To do: Set down exactly, from the records below, the line with "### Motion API" through the line with "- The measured", and nothing else.

-------- Supplied data

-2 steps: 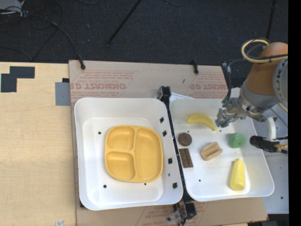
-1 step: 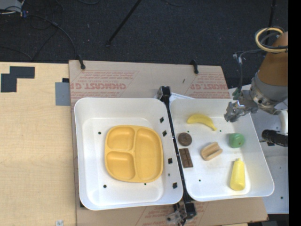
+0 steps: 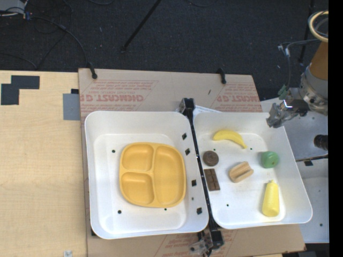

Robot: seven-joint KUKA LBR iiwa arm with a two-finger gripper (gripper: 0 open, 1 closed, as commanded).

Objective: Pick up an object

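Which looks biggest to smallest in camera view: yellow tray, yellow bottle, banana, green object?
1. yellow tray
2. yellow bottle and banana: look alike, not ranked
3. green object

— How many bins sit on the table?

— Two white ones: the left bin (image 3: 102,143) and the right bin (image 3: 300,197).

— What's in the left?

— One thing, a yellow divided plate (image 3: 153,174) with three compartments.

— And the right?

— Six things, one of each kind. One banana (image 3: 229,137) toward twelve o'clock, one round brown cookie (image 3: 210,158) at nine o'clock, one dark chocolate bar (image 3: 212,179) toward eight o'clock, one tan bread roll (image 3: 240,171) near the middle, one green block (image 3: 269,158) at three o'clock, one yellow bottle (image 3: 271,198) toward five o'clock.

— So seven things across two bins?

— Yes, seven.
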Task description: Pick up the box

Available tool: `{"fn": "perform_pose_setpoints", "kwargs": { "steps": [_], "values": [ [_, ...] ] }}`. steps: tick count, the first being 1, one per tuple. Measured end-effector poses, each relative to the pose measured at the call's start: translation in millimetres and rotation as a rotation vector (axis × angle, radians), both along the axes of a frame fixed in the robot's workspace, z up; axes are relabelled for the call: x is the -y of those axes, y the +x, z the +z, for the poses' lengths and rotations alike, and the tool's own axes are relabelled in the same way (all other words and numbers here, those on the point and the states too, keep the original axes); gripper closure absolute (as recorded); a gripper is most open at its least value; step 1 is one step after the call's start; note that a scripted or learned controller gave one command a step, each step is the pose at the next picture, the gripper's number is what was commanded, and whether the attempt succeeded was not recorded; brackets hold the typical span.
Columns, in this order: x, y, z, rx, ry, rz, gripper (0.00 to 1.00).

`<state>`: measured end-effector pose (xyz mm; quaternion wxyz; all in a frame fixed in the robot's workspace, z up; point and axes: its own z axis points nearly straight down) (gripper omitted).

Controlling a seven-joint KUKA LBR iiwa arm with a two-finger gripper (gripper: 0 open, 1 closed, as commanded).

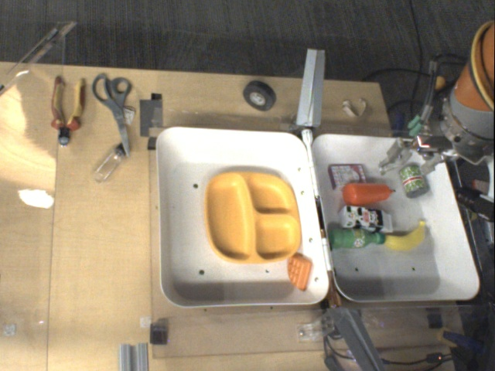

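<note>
In the right bin (pixel 456 284) a small flat maroon box (pixel 345 174) lies near the back left corner. A black-and-white patterned carton (pixel 363 219) lies lower down, towards the bin's middle. My gripper (pixel 405 158) hangs over the back right part of this bin, to the right of the maroon box and apart from it. A small green can (pixel 414 181) sits right below the gripper; whether they touch is unclear. The arm's orange band (pixel 473 83) is at the right edge.
An orange-red carrot-like item (pixel 368 193), a green bottle (pixel 356 239) and a yellow banana (pixel 407 238) crowd around the carton. The left bin (pixel 178 207) holds a yellow divided tray (pixel 252 215) and a small orange piece (pixel 300 271). Scissors (pixel 116 107) and pliers (pixel 66 107) lie on the bench.
</note>
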<state>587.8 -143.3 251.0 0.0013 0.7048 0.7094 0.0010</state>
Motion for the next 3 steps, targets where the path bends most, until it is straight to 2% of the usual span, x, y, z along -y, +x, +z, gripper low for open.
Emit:
{"fn": "perform_pose_setpoints", "kwargs": {
  "steps": [1, 2, 3],
  "values": [
    [-81.4, 45.5, -45.1, 0.000, 0.000, 0.030, 0.00],
    [-53.1, 59.8, -146.5, 0.020, -0.002, 0.042, 0.00],
    [-52.7, 62.5, -133.0, 0.028, -0.006, 0.044, 1.00]
  ]
}}
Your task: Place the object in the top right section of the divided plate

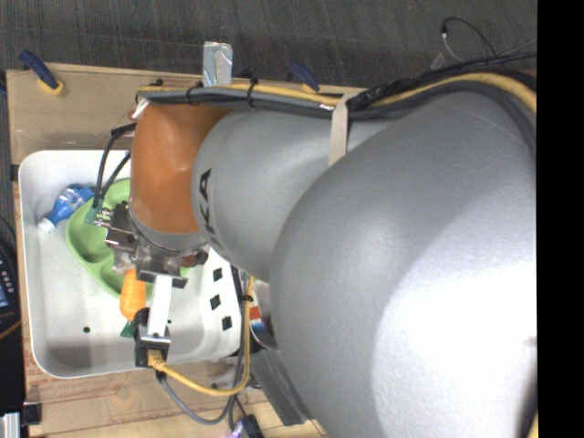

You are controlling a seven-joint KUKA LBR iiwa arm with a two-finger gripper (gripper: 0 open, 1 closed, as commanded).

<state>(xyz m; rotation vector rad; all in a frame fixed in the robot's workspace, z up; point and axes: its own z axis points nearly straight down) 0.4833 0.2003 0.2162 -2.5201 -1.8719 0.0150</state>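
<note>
At the frame's left I see the shallow white bin point(41, 272) on the wooden desk point(73, 99), holding a green divided plate point(87, 235) beside a blue-and-white object point(62, 205). An orange object point(133, 295) lies at the plate's lower edge under the grey arm point(383, 245). I cannot tell the claw's state.

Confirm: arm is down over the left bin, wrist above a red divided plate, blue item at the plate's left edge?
Not quite: the camera view shows the divided plate is green, not red. The arm is over the left bin, and the blue item sits at the plate's left edge.
</note>
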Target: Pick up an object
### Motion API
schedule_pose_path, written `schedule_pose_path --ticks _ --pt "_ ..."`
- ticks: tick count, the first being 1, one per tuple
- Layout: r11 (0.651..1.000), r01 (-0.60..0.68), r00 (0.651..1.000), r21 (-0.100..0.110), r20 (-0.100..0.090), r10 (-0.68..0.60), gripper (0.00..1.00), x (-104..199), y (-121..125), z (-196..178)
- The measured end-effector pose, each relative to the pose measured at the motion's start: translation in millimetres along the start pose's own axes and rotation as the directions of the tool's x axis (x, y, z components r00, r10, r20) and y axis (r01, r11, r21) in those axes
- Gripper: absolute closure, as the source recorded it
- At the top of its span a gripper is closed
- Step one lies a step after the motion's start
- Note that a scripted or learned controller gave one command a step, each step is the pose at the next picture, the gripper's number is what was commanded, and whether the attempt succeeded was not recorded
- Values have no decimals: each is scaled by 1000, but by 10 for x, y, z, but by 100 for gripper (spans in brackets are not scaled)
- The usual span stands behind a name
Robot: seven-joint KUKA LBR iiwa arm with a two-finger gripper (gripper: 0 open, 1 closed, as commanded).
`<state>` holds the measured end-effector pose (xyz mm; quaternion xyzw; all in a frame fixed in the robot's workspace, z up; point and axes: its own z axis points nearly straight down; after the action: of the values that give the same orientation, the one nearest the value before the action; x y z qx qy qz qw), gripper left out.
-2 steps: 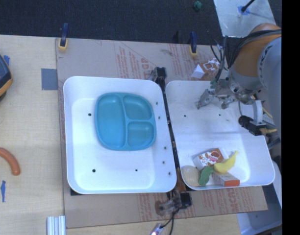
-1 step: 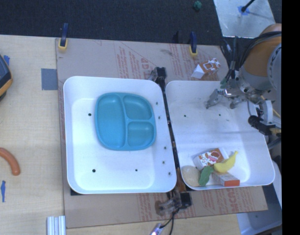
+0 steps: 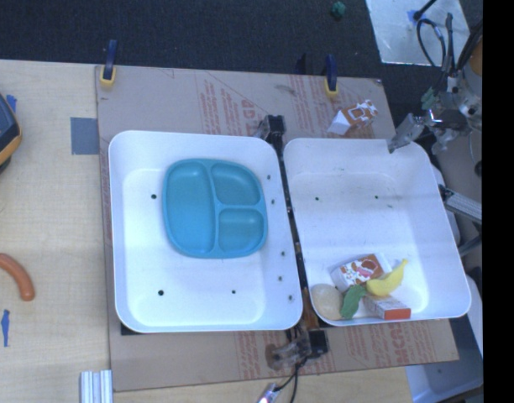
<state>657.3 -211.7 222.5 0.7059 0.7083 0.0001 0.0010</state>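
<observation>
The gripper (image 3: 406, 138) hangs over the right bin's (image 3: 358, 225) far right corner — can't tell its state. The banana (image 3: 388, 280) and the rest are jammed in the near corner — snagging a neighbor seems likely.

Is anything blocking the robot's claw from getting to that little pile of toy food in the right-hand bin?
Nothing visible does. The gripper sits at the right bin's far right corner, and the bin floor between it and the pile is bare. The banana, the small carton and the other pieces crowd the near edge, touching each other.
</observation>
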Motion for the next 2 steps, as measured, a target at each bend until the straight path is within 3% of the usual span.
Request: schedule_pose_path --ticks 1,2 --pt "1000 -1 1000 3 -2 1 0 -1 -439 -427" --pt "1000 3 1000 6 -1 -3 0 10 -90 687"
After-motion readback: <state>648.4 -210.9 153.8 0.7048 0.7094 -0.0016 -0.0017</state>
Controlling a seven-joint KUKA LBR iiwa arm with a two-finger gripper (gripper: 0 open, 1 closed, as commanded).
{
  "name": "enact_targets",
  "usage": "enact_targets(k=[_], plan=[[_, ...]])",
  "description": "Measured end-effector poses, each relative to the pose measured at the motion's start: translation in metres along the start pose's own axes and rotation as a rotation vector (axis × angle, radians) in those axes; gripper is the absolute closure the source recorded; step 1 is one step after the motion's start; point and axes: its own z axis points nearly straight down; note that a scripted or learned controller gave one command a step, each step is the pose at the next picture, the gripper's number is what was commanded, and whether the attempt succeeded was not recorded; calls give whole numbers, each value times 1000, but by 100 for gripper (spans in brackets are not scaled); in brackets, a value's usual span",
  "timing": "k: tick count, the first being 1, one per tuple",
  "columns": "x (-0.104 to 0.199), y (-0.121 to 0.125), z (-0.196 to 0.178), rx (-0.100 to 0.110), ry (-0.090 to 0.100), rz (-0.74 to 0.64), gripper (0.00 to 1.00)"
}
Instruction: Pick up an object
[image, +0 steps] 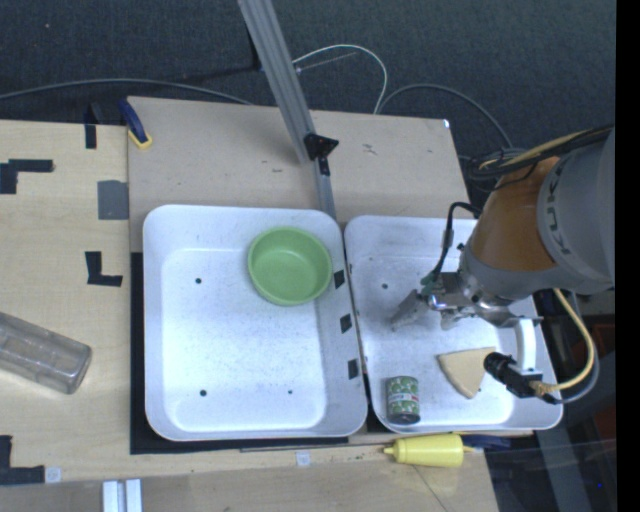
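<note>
The right bin (400, 245) holds a small green-labelled can (402, 398) near its front edge and a tan wedge-shaped piece (466, 371) to the can's right. My gripper (418, 312) hangs low over the middle of this bin, behind the can and left of the wedge, and I see nothing in it. A light green bowl (289, 265) sits at the back right of the left bin (190, 330).
A yellow bottle (430, 451) lies on the bench just in front of the right bin. A clear plastic container (40, 353) rests on the bench at far left. A grey pole (285, 85) slants down to the bins' shared back edge. Cables trail at back right.
</note>
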Motion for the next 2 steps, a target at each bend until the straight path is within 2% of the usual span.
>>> enact_targets(k=[1, 2], plan=[[0, 1, 41, -10, -3, 0, 0], [1, 1, 30, -8, 0, -2, 100]])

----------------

Task solution:
### Motion API
schedule_pose_path, written `schedule_pose_path --ticks _ --pt "_ ..."`
- ticks: tick count, the first being 1, one per tuple
- Layout: r11 (0.651..1.000), r01 (-0.60..0.68), r00 (0.651..1.000), r21 (-0.100..0.110), r20 (-0.100..0.090), r10 (-0.68..0.60), gripper (0.00..1.00), x (-104..199), y (-121..125), z (-196..178)
- The measured end-effector pose, each relative to the pose measured at the motion's start: translation in millimetres along the start pose's own axes and rotation as the directions of the tool's x axis (x, y, z components r00, r10, r20) and y axis (r01, r11, r21) in those axes

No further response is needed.